Estado de Derecho, sistemas de pensamiento y la tiendita de casa de mi abuela

01/08/2025 04:02
    Cuando fracasan los acuerdos entre Estado y sociedad para respetar ciertas reglas y establecer límites no negociables, como el respeto a la vida y a la integridad de las personas, no podemos hablar de un Estado de derecho, por más que así se le quiera seguir llamando.

    Si fuéramos seres estrictamente racionales, hablar de que hay Estado de Derecho en México sería, en el mejor de los casos, una idea poco seria, y en el peor, motivo de burla. Pero no lo somos. Como explicó Daniel Kahneman (2011), el cerebro humano opera con dos sistemas de pensamiento: uno lento, deliberado y racional; el otro rápido, automático y emocional. Usamos ambos, pero el segundo predomina ampliamente. No me detendré aquí a discutir esa teoría; la traigo a cuento sólo para subrayar un punto: nuestro discurso colectivo sobre el Estado de Derecho puede perfectamente eludir cualquier prueba básica de razonamiento lógico.

    Partiendo de ello, me interesa destacar una paradoja de enormes consecuencias: el Estado de Derecho se ha convertido en una expectativa gestionada desde el sistema de pensamiento emocional, lo que paradójicamente impide que se materialice.
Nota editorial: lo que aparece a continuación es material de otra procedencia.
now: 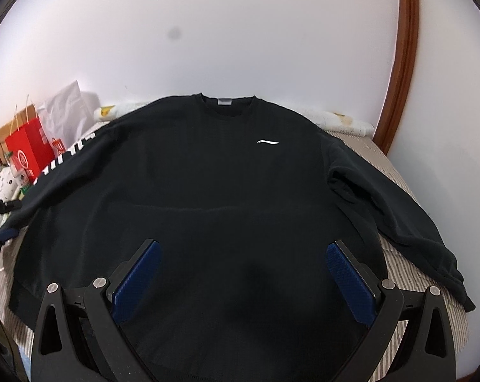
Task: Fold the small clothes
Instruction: 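Grasp the sleeve with white lettering near its cuff with the left tool, then fold the lettered sleeve across the sweatshirt body with the left tool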
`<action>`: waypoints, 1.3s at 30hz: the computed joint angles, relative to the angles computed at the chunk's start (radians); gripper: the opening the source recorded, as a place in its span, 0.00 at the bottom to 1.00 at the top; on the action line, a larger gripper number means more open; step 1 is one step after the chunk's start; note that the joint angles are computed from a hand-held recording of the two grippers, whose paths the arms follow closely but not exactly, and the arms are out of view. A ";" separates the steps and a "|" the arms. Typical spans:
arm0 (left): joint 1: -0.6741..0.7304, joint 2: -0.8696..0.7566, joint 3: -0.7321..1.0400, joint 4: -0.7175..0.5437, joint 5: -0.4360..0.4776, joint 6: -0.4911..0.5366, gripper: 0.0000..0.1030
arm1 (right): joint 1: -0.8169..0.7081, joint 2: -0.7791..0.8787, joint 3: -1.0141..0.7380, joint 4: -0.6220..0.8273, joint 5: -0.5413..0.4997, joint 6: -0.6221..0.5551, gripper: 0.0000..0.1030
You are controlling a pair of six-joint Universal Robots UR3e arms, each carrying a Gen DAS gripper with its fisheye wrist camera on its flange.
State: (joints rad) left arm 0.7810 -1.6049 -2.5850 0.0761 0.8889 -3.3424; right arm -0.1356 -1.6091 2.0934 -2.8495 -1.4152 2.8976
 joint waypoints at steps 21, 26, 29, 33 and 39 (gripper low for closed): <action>-0.295 -0.033 0.529 -0.256 0.391 -0.010 0.06 | -0.102 0.099 -0.081 -0.010 0.064 -0.074 0.99; -0.476 -0.113 0.786 -0.367 0.479 0.013 0.06 | -0.177 0.076 -0.056 -0.031 0.130 -0.098 0.99; -0.596 -0.215 0.976 -0.429 0.530 0.021 0.06 | -0.222 0.068 -0.038 -0.042 0.160 -0.103 0.99; -0.755 -0.390 1.254 -0.537 0.614 0.057 0.06 | -0.266 0.058 -0.015 -0.060 0.180 -0.122 0.99; -0.941 -0.714 1.708 -0.765 0.717 0.132 0.06 | -0.327 0.040 0.028 -0.083 0.203 -0.159 0.99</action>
State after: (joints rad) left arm -0.1602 -2.3187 -0.8771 -0.6885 1.6062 -3.2107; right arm -0.4623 -1.5689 2.1218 -2.9325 -1.2122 2.7387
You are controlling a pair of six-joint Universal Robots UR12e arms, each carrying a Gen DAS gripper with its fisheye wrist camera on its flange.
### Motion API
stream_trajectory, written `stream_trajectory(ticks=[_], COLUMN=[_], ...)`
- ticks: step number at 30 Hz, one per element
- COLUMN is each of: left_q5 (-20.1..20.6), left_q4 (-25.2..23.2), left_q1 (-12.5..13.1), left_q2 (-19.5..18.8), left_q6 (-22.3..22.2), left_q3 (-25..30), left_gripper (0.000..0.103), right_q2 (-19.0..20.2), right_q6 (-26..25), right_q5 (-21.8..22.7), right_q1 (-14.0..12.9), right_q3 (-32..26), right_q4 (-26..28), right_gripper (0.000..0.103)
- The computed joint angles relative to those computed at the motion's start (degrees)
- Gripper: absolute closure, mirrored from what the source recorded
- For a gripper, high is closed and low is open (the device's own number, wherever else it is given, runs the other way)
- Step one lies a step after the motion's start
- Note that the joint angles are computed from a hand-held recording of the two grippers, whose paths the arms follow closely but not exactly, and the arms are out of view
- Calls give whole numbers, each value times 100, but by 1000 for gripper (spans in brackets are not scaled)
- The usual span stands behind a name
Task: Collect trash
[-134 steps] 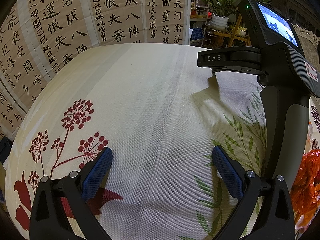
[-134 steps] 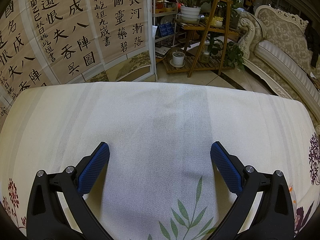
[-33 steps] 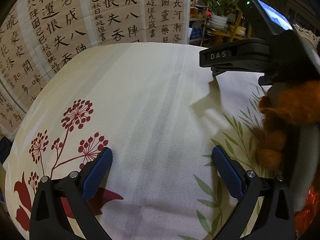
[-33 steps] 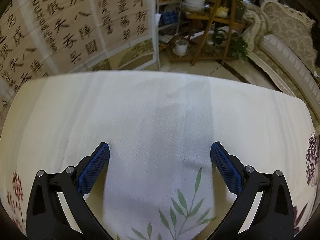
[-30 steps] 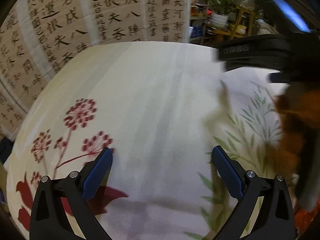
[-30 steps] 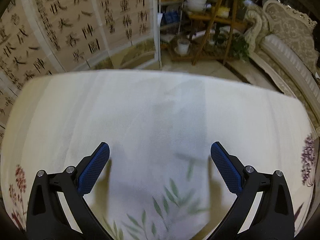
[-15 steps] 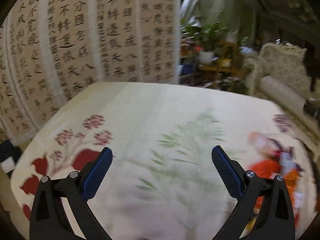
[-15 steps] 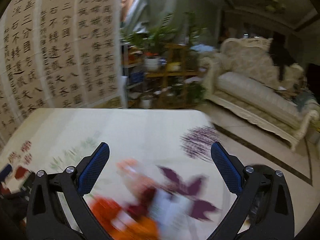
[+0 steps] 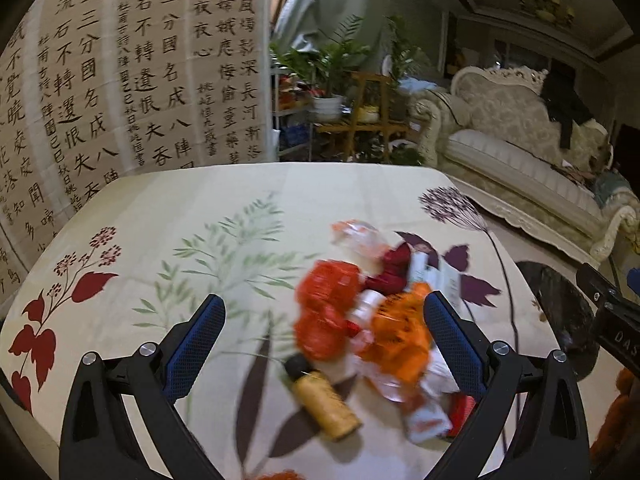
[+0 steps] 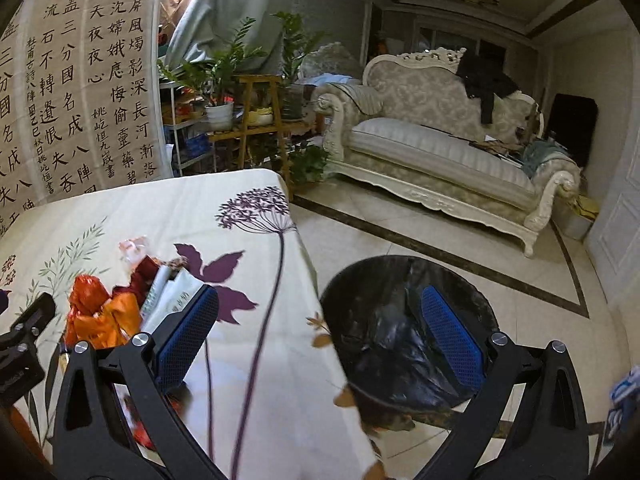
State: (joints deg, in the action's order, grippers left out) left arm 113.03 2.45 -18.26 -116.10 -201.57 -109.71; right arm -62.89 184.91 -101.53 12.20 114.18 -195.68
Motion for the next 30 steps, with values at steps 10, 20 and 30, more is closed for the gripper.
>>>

Es una expectativa diseñada para perpetuarse como tal, sin llegar nunca a concretarse, y que incluso se anula a sí misma en el proceso.

    Tomemos distancia un momento para entender cómo llegamos a esta reflexión. La seguridad ciudadana -tema al que he dedicado toda mi carrera profesional- depende en gran medida de la capacidad del Estado y de la sociedad (o al menos de la mayoría de ésta) para acordar y respetar ciertas reglas, tanto formales como informales. Se trata de establecer límites no negociables, como, por ejemplo, el respeto a la vida y a la integridad de las personas. Cuando esos acuerdos fracasan, cuando se violan sistemáticamente la vida y la integridad sin consecuencias efectivas para los agresores, no hablamos de un Estado de Derecho, por más que así se le quiera seguir llamando.

    Entonces, ¿qué sucede cuando, aun siendo evidente que desde el Estado y desde la propia sociedad se producen daños masivos y sistemáticos -incluso contra los pilares fundamentales de la convivencia, como el derecho a la vida-, se sigue afirmando que vivimos bajo un Estado de Derecho? ¿Qué efectos tiene usar esa etiqueta como promesa política permanente, mientras los hechos la desmienten con regularidad? ¿Qué pasa cuando afirmamos que algo existe, sabiendo que no es así, pero el solo hecho de repetirlo una y otra vez mantiene viva una expectativa que nunca se cumple?

    Propongo un ejercicio simple: cuenten cuántas veces han escuchado en la vida la expresión “Estado de Derecho” y compárenlo con cuántas veces han sentido que realmente funciona en México. O intenten recordar si conocen a alguien que honestamente crea que el Estado de Derecho existe en este País -no me refiero a quienes lo invocan como estrategia para ganar simpatías o legitimidad ante ciertas audiencias.

    Ahora bien, quiero ir más allá; hablemos del efecto del desgaste. Cuando era niño, cada vez que le pedíamos dulces a mi abuela y le hablábamos de ir a la tiendita, ella encontraba alguna forma de distraernos: prometía que iríamos otro día, cambiaba de tema, y al final, nunca íbamos. Con el tiempo, dejamos de pedirlo. Ya nadie recordaba la tiendita cuando llegábamos a su casa. El Estado actúa de manera similar. Promete que sí habrá Estado de Derecho... pero no hoy. Como con la tiendita, el desgaste hace inútil la expectativa. El olvido se impone. La promesa se disuelve.

    Y si vamos a comparar, mi abuela al menos no buscaba engañarnos de manera sistemática. El Estado, en cambio, sí explota intencionalmente el engaño del Estado de Derecho. Lo manipula cada día para convencer a quienes estén dispuestos a creer. ¿Cómo lo logra? Activando el sistema de pensamiento automático, ese que se guía por emociones, que responde con aplausos o condenas según estímulos afectivos más que por argumentos razonados.

    Por cierto, la tiendita algún día cerró y siempre nos preguntaremos si fue al menos en parte culpa de la abuela.